Moving on to Quell Fibromyalgia. We have now completed the transition of the Quell business from a nonspecific over-the-counter treatment for chronic lower extremity pain to a prescription neurotherapeutic platform. As of the fourth quarter of last year, Quell was no longer available over the counter. And starting with our fibromyalgia indication, Quell technology is now only available by prescription. As a reminder, fibromyalgia is a complex chronic pain syndrome that affects as many as 10 million people in the United States. The only FDA-approved treatments are 3 drugs: pregabalin, duloxetine and milnacipran, which often have substantial side effects. We received FDA breakthrough designation for this indication in July of 2021 and de novo authorization in May of 2022.

Quell is the only FDA-authorized medical device indicated to help reduce the symptoms of fibromyalgia.
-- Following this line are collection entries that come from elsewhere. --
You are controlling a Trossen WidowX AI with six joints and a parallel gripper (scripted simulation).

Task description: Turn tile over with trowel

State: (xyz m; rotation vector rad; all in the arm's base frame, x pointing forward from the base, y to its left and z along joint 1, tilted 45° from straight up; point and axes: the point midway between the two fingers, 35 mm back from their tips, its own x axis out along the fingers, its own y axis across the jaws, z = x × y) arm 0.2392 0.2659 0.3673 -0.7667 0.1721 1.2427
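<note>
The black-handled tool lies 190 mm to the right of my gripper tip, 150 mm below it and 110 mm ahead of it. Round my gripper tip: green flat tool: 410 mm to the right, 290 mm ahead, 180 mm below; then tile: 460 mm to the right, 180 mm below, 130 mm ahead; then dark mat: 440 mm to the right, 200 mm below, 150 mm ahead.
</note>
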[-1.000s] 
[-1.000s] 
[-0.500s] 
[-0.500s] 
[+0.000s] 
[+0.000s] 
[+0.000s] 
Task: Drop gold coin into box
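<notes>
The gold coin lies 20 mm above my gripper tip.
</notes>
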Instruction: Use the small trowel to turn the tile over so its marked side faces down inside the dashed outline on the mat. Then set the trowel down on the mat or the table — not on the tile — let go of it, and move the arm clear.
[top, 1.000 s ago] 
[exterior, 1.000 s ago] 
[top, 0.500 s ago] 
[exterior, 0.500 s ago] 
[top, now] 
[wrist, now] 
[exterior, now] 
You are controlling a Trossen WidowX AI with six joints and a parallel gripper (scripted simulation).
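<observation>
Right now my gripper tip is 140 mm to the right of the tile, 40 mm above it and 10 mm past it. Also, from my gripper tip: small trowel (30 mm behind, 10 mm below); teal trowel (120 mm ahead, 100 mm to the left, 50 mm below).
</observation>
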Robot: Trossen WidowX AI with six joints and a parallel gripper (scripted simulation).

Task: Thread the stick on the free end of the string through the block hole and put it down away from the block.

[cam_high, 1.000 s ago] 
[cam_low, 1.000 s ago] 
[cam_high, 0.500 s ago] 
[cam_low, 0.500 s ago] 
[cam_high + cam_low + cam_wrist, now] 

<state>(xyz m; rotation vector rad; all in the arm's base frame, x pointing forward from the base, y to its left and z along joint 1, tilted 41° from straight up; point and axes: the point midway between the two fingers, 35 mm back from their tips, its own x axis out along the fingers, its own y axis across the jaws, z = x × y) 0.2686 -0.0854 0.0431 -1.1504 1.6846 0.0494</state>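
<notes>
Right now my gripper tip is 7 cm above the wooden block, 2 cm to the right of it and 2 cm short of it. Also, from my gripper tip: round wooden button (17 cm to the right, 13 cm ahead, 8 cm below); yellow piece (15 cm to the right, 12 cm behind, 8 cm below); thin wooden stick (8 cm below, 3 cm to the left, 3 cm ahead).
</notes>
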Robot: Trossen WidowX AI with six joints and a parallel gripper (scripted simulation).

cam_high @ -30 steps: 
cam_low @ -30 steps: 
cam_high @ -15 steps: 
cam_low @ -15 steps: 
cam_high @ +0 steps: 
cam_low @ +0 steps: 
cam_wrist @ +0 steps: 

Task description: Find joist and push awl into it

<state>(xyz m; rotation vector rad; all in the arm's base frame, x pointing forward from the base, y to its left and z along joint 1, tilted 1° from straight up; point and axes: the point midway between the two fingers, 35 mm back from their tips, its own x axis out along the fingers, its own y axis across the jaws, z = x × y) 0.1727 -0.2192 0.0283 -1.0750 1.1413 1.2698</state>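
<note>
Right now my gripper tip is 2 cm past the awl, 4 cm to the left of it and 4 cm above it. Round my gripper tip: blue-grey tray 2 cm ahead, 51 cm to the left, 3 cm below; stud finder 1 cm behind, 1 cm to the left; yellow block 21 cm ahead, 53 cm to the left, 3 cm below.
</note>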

We are in the midst of the strategic launch which started in late fourth quarter that is intended to optimize the effectiveness of our prescription management solution, to refine the clinical and marketing messaging and to collect key performance indicators that will allow us to plan further commercial expansion. We have a growing number of physicians, many of which are key opinion leaders in fibromyalgia and chronic pain who are now regularly writing Quell prescriptions for their patients with fibromyalgia. And we are now starting to receive and processing prescriptions daily through our partnership with the National Online Pharmacy. Our next commercial decision will occur in late Q2 of this year, at which time we may expand our sales operations if we are satisfied with the business metrics collected during the strategic launch.
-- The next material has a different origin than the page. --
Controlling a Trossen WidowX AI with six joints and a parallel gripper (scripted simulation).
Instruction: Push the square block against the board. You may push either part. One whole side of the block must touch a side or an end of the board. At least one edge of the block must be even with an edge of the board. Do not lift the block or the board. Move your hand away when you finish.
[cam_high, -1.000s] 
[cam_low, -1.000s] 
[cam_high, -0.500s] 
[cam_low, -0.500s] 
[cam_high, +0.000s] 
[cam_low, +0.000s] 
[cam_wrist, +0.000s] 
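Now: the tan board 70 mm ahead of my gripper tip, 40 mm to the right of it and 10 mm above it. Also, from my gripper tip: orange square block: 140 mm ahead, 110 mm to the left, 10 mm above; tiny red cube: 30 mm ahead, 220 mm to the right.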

If everything falls into place as we hope, Quell revenues may resume growth later this year. Regarding the Quell neurotherapeutics program. As I mentioned, the third element of our growth strategy is to develop the Quell neurotherapeutics pipeline beyond the initial fibromyalgia indication. The program that is furthest along is for chemotherapy-induced peripheral neuropathy, or CIPN, which affects as many as 70% of people who received chemotherapy. It can be a chronic and debilitating side effective of cancer treatment. And NIH and National Cancer Institute funded multicenter, double-blinded, randomized, sham-controlled trial has been underway for the past couple of years and recently completed enrollment. Study results should come out in late Q2 of this year.

If the results are supportive, then we will consider making an FDA filing before the end of 2023. As a reminder, we received FDA breakthrough designation for treating moderate to severe CIPN in January of 2022. And those represent our prepared comments, and we’d be happy to take any questions at this point.

Q&A Session

Operator: And our first question will come from Jarrod Cohen of Cohen.

Jarrod Cohen: Just a quick question. Don’t you have a trial with the Quell in terms of — for cancer pain. I was just wondering when you might see the results of that trial.

Shai Gozani: Yes. Thanks for the question, Jarrod. So that is the trial I mentioned. So it’s for chemotherapy-induced peripheral neuropathy, or CIPN, which manifests as pain, but in addition to other symptoms. So that trial is over. We are expecting to hear results in the second quarter.

Operator: And I’m showing no further questions. I would now like to turn the conference to Dr. Gozani for closing remarks.

Shai Gozani: Thank you for joining us this morning on the conference call, and we look forward to keeping you updated as we go through this year. Thank you very much.

Operator: Ladies and gentlemen, this concludes today’s conference call. Thank you for your participation. You may now disconnect.